Im Fall eines Terroraktes sieht sich Frankfurt gut gerüstet. Doch wie ist es um die alltägliche notärztliche Versorgung bestellt?

Rettungswagen
Ein Rettungswagen ist mit Blaulicht unterwegs. (Symbolbild) Foto: imago/Steinach

Terrorismus stellt Rettungskräfte, Notärzte und Kliniken vor neue Herausforderungen. Frankfurt sieht sich dafür gerüstet. „Wir sind ziemlich gut aufgestellt“, sagte Leo Latasch, Ärztlicher Leiter des Rettungsdienstes im Gesundheitsamt, am Freitagabend in der Sitzung des Ortsbeirats 15. „Ich hoffe, Sie wenigstens in diesem Punkt beruhigen zu können.“

Anders verhält es sich bei einem Mangel, der für die Stadt vorhersehbarer ist als ein möglicher Anschlag: die Niederlassung von Kassenärzten. Dafür zuständig ist die Kassenärztliche Vereinigung. An der ließ Latasch kein gutes Haar. Vor allem, weil sie niemandem Rechenschaft schuldig sei. „Sie ist autark und gerichtlich nicht zu belangen“, sagte er. „Die Kontrollinstanz ist der liebe Gott.“

Latasch war gekommen, um über die notärztliche Versorgung in Nieder-Eschbach zu berichten. Die ist auch in anderen Stadtteilen immer wieder Thema. Zuletzt forderte etwa der für den Riedberg zuständige Ortsbeirat 12 einen zusätzlichen Hausarzt. Jedoch ohne Erfolg, da laut Kassenärztlicher Vereinigung die Stadt Frankfurt als Planungsbereich „überversorgt“ ist.

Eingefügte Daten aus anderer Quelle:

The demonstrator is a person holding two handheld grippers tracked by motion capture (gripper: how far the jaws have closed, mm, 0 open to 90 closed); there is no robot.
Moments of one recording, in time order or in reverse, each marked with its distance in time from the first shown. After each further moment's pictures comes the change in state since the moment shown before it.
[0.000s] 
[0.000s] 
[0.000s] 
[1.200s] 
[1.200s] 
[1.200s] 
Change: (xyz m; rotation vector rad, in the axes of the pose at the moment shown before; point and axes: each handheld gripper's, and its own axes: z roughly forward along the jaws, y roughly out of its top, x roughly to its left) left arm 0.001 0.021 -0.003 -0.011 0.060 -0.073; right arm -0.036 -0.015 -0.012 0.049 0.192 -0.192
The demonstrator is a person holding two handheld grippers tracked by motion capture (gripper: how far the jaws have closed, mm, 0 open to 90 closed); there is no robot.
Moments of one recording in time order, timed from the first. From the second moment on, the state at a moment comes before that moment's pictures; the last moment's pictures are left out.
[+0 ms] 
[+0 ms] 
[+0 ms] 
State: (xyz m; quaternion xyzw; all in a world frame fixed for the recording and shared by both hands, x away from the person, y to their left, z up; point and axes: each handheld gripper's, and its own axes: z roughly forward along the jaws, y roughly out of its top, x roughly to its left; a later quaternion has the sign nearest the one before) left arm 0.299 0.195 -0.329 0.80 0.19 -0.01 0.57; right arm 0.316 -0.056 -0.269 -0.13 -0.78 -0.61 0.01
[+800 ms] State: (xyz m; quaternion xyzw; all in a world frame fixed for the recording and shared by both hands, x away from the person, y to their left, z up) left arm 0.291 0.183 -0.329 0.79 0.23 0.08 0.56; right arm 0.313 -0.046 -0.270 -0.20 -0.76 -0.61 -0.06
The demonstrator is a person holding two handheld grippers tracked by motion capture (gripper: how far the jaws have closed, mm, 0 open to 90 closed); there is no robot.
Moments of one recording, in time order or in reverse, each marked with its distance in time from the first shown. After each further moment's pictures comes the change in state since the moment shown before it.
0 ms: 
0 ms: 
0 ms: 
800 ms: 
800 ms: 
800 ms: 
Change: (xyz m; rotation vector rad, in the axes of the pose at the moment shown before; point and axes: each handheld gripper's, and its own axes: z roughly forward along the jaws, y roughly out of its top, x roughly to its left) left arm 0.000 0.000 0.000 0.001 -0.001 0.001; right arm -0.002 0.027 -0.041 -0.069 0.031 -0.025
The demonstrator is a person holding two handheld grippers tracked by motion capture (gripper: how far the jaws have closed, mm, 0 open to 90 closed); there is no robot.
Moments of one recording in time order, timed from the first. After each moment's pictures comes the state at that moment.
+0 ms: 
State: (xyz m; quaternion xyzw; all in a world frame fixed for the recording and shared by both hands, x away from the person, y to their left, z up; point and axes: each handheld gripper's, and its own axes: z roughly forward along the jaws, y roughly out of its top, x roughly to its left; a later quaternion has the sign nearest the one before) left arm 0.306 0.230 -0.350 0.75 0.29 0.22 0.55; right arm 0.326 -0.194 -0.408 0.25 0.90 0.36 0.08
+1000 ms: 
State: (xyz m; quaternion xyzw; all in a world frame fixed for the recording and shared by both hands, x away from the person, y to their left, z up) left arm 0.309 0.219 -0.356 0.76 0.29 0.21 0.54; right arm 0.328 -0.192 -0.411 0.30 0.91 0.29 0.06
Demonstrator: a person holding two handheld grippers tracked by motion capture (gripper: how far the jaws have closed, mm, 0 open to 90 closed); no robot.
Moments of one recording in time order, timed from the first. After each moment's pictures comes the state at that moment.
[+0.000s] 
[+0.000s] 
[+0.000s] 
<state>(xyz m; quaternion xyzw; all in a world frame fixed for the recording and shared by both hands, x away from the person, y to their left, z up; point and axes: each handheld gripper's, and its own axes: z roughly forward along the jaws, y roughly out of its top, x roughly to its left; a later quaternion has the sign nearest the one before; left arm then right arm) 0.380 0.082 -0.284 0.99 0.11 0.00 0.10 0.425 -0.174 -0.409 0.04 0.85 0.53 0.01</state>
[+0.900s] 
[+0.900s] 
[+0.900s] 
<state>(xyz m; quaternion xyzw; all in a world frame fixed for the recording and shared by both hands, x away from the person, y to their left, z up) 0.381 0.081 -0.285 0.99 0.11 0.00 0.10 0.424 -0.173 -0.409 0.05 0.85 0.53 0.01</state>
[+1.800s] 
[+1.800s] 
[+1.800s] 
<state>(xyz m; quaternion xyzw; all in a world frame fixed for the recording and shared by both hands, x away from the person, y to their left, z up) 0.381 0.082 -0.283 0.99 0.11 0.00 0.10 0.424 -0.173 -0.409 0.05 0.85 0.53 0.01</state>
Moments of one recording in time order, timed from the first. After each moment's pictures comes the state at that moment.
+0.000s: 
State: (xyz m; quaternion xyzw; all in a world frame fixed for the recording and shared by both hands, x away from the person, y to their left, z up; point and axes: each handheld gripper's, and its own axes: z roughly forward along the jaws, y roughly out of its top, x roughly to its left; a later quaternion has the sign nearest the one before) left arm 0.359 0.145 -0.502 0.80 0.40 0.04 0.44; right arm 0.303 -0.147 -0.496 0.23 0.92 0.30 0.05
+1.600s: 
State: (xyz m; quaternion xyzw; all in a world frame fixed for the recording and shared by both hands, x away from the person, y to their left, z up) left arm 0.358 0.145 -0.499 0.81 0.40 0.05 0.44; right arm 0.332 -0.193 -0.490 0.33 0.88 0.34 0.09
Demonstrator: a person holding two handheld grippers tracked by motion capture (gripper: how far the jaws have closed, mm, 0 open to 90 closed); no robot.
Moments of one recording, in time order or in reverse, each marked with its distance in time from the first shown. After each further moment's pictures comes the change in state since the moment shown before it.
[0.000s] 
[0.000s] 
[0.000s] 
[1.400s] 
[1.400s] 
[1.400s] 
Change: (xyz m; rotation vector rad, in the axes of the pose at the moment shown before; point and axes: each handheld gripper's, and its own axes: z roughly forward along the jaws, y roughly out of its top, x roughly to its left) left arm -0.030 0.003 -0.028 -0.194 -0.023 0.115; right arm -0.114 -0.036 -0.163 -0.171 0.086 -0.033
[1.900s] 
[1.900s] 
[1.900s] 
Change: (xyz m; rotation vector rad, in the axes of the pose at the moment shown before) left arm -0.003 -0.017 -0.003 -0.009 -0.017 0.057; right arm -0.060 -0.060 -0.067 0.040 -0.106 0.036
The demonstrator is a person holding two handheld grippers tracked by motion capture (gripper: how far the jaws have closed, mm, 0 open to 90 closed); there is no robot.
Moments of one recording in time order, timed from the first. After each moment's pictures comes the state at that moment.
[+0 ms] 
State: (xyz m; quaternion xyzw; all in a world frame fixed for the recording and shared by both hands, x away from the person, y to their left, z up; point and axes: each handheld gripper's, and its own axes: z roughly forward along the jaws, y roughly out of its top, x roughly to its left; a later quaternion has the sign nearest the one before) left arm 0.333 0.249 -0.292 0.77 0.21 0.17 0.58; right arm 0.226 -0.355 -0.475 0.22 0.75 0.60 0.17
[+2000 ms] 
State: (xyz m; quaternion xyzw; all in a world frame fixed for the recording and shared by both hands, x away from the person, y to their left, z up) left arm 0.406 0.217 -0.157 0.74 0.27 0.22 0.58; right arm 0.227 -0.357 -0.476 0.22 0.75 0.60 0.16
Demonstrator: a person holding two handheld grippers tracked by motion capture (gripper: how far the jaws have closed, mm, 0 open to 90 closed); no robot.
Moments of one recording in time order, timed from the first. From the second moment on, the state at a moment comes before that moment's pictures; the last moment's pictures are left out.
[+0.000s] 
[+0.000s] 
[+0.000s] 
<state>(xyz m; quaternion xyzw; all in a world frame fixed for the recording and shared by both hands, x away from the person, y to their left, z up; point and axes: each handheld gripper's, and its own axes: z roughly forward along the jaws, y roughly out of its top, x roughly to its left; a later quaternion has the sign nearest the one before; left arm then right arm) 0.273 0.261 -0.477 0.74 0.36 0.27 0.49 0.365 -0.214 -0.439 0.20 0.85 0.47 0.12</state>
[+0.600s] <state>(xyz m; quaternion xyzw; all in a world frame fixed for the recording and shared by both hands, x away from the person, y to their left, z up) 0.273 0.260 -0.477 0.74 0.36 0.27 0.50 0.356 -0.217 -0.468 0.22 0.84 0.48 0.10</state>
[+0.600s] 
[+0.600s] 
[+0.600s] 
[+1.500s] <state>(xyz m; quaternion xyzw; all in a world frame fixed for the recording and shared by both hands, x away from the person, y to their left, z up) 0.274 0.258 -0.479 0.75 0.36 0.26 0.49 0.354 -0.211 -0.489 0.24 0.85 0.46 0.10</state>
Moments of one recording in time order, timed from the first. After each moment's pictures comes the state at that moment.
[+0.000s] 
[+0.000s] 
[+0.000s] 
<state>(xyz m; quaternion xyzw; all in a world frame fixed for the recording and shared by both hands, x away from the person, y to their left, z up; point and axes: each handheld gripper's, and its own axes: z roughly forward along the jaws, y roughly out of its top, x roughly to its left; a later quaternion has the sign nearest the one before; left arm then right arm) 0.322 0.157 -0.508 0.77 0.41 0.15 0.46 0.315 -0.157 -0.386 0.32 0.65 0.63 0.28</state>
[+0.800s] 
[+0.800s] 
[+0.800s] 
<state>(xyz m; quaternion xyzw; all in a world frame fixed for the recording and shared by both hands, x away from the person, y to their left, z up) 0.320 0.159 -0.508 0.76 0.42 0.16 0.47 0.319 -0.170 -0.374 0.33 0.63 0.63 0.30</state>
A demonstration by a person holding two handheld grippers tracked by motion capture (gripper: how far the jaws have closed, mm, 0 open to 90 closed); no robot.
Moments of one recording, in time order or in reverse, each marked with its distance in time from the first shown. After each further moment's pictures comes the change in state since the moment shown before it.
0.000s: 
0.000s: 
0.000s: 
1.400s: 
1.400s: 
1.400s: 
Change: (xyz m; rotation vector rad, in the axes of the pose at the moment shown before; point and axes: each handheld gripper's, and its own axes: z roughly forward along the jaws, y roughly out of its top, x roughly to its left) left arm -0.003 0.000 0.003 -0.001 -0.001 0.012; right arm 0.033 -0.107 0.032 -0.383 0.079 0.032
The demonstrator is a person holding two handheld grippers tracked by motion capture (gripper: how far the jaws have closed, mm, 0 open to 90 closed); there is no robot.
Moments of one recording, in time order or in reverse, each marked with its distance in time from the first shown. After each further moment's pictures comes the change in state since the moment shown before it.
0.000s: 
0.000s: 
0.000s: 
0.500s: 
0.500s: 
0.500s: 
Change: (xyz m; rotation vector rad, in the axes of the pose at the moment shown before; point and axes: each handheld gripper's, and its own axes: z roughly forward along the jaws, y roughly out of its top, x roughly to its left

„Wir müssen Anträge an den Magistrat immer wieder zurückweisen“, sagte Latasch. Er betonte, dass es nicht am Willen der Ärzte liege sich anzusiedeln. Sondern daran, dass sie keine Genehmigung erhielten. Die Kassenärztliche Vereinigung habe sich inzwischen zu einem „Gegner der niedergelassenen Ärzte“ entwickelt.

Ärzte sind ausgelastet

Mitunter behandele eine Arztpraxis mehr als 1500 Patienten, so Latasch. Das führe zu langen Wartezeiten und Aufnahmestopps. Wegen der hohen Arbeitsbelastung könnten Hausärzte kaum noch Hausbesuche antreten. „Das ist ein krankes System.“ Besserung sei nicht in Sicht. „Alle Prozesse seitens der Stadt oder von Ärzten sind gescheitert – und werden auch weiter scheitern.“

Die notärztliche Versorgung umfasst aber nicht nur niedergelassene Kassenärzte, sondern auch Fahrzeug- und Rettungsdienste. Seitdem die Kassenärztliche Vereinigung den Tagesdienst abgeschafft habe, seien Rettungskräfte deutlich öfter alarmiert worden, sagte Latasch. Zweimal im Jahr kontrolliert das Gesundheitsamt deren Einsätze.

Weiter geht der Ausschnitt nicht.